5.10. Signing and encrypting messages

Since Zarafa 6.10 it is possible to use S/Mime certificates. Certificates enables the use of digitally signing emails and/or encrypting emails.

The description in this manual is the manual procedure. An automatic way to receive a certificate is to use Active Directory Services (ADS). The automatic method is not described in the client manual, but will be described in the server manual.

5.10.1. Retrieving a certificate

In order to get a certificate a registration at a Certificate Authority (CA) is needed. Multiple possibilities are available; one is to have the Active Directory (AD) act as a CA, the other is to subscribe to an independent CA, like CaCert (http://www.cacert.org/).

5.10.1.1. Certificates via AD

The company’s AD is configured to act as a CA:

Open Internet Explorer
Go to the following URL: http://<domainserver>/servcrt. If the URL is different, ask the systems administrator for the correct URL.
Click on Request a certificate and on the next page on User Certificate to generate a certificate.
The certificate will be placed into Outlook automatically.

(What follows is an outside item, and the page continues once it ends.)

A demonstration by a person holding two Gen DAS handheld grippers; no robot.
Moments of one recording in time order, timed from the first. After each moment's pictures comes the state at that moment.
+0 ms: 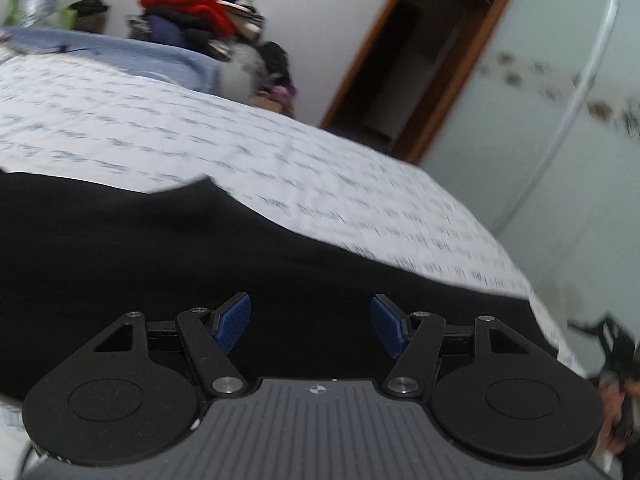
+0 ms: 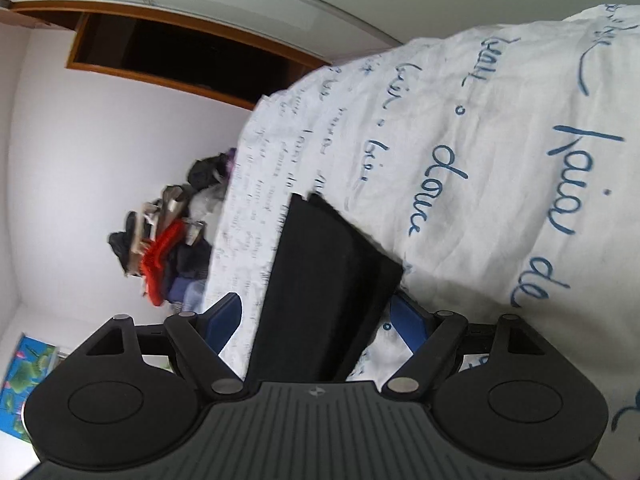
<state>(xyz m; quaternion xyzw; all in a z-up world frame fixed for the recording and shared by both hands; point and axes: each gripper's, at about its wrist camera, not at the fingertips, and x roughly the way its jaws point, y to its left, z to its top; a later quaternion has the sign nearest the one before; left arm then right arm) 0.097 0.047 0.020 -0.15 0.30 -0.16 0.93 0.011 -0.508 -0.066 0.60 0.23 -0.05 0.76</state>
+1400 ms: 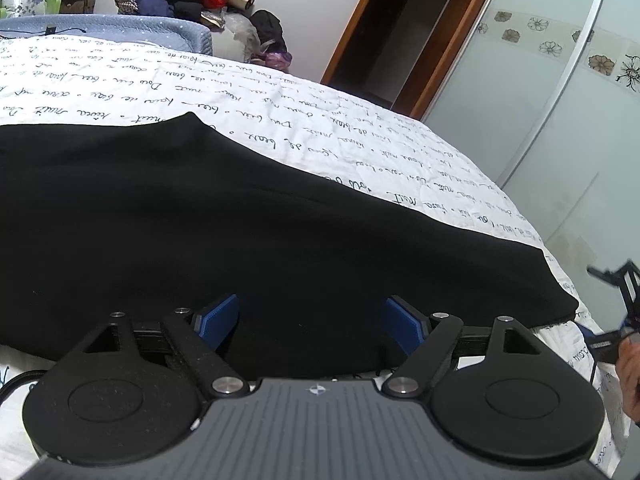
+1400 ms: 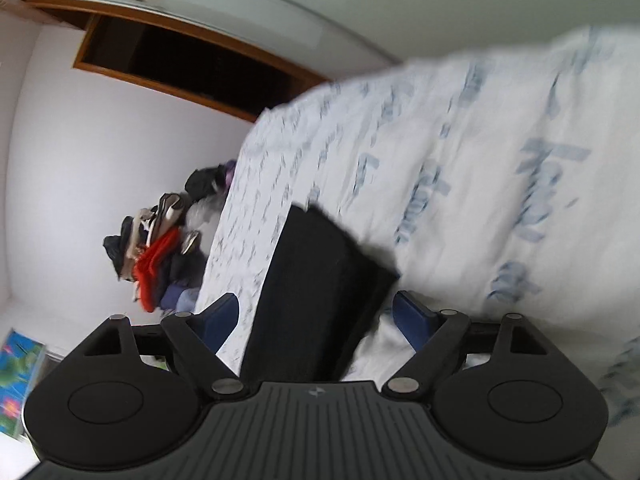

5.10.1.2. Certificates via an independent CA

Go to the site of the CA.
Register the email address and create a certificate.
Use Firefox to retrieve the certificate.
In Firefox, go to Tools > Options > Tab Advanced > tab Encryption > button View Certificates.
5.14. ábra - Certificate Manager
Select the correct Certificate and Click Backup.
Enter a password.
Save the certificate as a PKCS12 file.
Open Outlook.
Go to Tools (if Outlook 2003: Options) > Security Tab > Click Import/Export… > Click Browse…
Select the correct .P12 file.
Enter the previous password.
Enter in the field Digital ID Name: the email address for which the certificate is meant.
Click button OK twice.

5.10.2. Check encrypted email settings

Go to Tools > Options > Security tab > click Settings….
Check if the field Security settings Name: contains the S/MIME settings for the email address.